We describe and classify five sets of model parameterisations in accordance with their underlying growth pattern contrast (conditional growth; being bigger v being smaller; becoming bigger and staying bigger; growing faster v being bigger; becoming and staying bigger versus being bigger). The contrasts are estimated by including different sets of repeated measures of size and changes in size in a regression model. We illustrate these models in the setting of linking infant growth (measured on 6 occasions: birth, 6 weeks, 3, 6, 12 and 24 months) in weight-for-height-for-age z-scores to later childhood overweight at 8y using complete cases from the Norwegian Childhood Growth study (n = 900).
In our expository example, conditional growth during all periods, becoming bigger in any interval and staying bigger through infancy, and being bigger from birth were all associated with higher odds of later overweight. The highest odds of later overweight occurred for individuals who experienced high conditional growth or became bigger in the 3 to 6 month period and stayed bigger, and those who were bigger from birth to 24 months. Comparisons between periods and between growth patterns require large sample sizes and need to consider how to scale associations to make comparisons fair; with respect to the latter, we show one approach.
Studies interested in detrimental growth patterns may gain extra insight from reporting several sets of growth pattern contrasts, and hence an approach that incorporates several sets of model parameterisations. Co-efficients from these models require careful interpretation, taking account of the other variables that are conditioned on.
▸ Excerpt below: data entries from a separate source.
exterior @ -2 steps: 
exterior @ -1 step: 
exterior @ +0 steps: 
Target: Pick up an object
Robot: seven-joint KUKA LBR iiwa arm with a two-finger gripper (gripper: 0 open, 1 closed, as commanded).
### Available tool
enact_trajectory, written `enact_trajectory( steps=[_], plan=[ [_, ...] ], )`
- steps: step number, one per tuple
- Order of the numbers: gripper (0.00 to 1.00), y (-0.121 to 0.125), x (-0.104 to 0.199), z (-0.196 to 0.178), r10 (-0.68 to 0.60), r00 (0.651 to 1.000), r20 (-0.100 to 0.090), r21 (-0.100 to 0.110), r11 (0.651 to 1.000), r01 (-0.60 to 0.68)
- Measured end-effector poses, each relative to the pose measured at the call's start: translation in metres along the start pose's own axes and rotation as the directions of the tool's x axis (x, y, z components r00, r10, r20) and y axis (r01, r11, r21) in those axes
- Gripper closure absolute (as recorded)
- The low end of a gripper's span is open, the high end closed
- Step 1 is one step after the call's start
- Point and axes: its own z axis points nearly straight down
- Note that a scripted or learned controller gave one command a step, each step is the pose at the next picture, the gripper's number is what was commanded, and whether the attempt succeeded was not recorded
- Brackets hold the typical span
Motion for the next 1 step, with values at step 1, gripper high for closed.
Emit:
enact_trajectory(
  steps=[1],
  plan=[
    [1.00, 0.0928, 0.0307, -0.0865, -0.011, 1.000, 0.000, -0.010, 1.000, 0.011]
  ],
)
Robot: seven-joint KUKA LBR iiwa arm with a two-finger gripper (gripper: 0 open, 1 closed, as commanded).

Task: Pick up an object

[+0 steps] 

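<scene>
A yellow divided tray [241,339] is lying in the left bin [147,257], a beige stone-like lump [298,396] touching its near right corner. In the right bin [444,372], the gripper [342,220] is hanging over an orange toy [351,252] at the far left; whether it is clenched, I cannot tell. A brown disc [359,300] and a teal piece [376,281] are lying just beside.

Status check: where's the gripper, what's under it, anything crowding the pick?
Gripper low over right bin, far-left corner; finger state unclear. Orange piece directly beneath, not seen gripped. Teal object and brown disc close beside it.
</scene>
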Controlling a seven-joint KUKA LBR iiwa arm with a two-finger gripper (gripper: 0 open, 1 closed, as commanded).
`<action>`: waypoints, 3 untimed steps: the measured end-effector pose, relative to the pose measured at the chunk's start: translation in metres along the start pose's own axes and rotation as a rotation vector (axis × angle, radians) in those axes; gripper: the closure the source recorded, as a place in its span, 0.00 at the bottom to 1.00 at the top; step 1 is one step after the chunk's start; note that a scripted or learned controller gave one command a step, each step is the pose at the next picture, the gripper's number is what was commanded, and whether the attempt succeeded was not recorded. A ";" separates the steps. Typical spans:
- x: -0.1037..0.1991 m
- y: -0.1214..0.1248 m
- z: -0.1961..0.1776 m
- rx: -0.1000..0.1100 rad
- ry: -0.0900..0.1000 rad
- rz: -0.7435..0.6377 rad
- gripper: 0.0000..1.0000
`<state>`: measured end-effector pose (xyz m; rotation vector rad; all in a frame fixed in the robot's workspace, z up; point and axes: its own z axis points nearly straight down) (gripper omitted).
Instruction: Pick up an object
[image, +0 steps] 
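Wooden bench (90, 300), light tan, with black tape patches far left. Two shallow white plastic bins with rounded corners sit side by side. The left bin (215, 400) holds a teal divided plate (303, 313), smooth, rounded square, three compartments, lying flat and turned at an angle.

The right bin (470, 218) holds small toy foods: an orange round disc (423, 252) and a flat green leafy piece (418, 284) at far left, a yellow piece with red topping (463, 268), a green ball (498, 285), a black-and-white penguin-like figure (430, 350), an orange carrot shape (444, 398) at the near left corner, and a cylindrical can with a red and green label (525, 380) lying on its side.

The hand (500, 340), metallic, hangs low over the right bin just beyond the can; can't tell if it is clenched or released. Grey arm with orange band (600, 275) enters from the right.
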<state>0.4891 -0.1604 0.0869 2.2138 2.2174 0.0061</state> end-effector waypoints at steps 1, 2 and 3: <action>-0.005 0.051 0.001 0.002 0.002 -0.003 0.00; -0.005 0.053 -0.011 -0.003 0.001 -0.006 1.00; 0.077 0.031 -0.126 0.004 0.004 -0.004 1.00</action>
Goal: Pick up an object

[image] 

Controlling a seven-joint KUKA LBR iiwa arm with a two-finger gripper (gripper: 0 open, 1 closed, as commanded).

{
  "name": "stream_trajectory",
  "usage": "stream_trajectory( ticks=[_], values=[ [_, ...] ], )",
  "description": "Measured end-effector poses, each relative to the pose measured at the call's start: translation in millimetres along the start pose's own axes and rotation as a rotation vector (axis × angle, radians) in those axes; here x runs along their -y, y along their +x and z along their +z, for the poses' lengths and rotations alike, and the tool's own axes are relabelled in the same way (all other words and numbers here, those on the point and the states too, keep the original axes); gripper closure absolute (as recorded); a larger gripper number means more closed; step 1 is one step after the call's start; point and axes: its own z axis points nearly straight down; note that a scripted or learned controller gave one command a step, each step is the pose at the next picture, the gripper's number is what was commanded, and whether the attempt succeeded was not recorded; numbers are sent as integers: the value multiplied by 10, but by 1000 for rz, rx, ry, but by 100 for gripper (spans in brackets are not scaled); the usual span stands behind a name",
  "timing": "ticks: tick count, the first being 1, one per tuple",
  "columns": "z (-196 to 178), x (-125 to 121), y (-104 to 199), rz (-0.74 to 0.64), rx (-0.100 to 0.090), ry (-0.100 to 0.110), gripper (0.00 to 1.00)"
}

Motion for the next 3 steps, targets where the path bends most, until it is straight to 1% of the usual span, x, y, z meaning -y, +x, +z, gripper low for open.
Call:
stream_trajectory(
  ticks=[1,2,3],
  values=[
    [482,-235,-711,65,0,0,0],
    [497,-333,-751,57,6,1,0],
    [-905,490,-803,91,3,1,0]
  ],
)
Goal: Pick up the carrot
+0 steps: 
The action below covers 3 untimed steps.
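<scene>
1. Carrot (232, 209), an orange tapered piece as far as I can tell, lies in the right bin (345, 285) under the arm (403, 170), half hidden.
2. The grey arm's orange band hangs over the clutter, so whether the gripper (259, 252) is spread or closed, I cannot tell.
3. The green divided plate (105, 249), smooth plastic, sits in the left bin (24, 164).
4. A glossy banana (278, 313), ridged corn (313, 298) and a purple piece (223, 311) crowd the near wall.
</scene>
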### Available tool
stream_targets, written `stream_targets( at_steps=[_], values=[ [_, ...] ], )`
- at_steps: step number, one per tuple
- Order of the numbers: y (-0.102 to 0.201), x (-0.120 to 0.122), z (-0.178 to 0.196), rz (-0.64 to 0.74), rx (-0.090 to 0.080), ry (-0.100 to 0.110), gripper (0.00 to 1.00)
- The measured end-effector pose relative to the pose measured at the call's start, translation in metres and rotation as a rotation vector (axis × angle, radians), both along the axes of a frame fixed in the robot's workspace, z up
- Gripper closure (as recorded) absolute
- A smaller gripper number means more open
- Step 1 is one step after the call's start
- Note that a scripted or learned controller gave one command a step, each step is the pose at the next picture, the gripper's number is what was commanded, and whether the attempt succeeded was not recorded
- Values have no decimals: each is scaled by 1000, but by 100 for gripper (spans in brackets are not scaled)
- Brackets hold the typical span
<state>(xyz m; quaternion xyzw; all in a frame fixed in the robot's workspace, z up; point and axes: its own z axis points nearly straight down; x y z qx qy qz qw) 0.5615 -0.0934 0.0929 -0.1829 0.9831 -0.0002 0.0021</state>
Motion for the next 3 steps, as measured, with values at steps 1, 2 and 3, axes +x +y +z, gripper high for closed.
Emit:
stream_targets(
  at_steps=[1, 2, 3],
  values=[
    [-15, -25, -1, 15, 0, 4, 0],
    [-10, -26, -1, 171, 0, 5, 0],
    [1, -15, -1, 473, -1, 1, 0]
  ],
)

回归模型被广泛用于将人体测量大小的系列测量值或大小变化与后期结果联系起来。这些模型的不同参数化方式使人们能够针对有关生长影响的不同问题,但它们的解释可能具有挑战性。我们的目标是根据其潜在的生长模式对比来制定和分类几组参数化方式,并通过一个说明性示例来讨论它们的效用。
我们根据其潜在的生长模式对比(条件生长;更大与更小;变得更大并保持更大;生长更快与更大;变得并保持更大与更大)来描述和分类五组模型参数化方式。通过在回归模型中纳入不同的大小重复测量值集和大小变化集来估计这些对比。我们使用挪威儿童生长研究中的完整病例(n = 900),在将年龄别身高体重z评分的婴儿生长(在6个时间点测量:出生、6周、3、6、12和24个月)与8岁时儿童期超重联系起来的背景下说明这些模型。
在我们的说明性示例中,所有时期的条件生长、在任何时间段内变大并在婴儿期保持变大以及从出生就更大,都与后期超重的较高几率相关。后期超重几率最高的是那些经历高条件生长或在3至6个月期间变大并保持变大的个体,以及那些从出生到24个月都更大的个体。不同时期和不同生长模式之间的比较需要大样本量,并且需要考虑如何对关联进行缩放以使比较公平;关于后者,我们展示了一种方法。
对有害生长模式感兴趣的研究可能会从报告几组生长模式对比中获得额外的见解,从而从纳入几组模型参数化方式的方法中获得额外见解。这些模型的系数需要仔细解释,同时要考虑到作为条件的其他变量。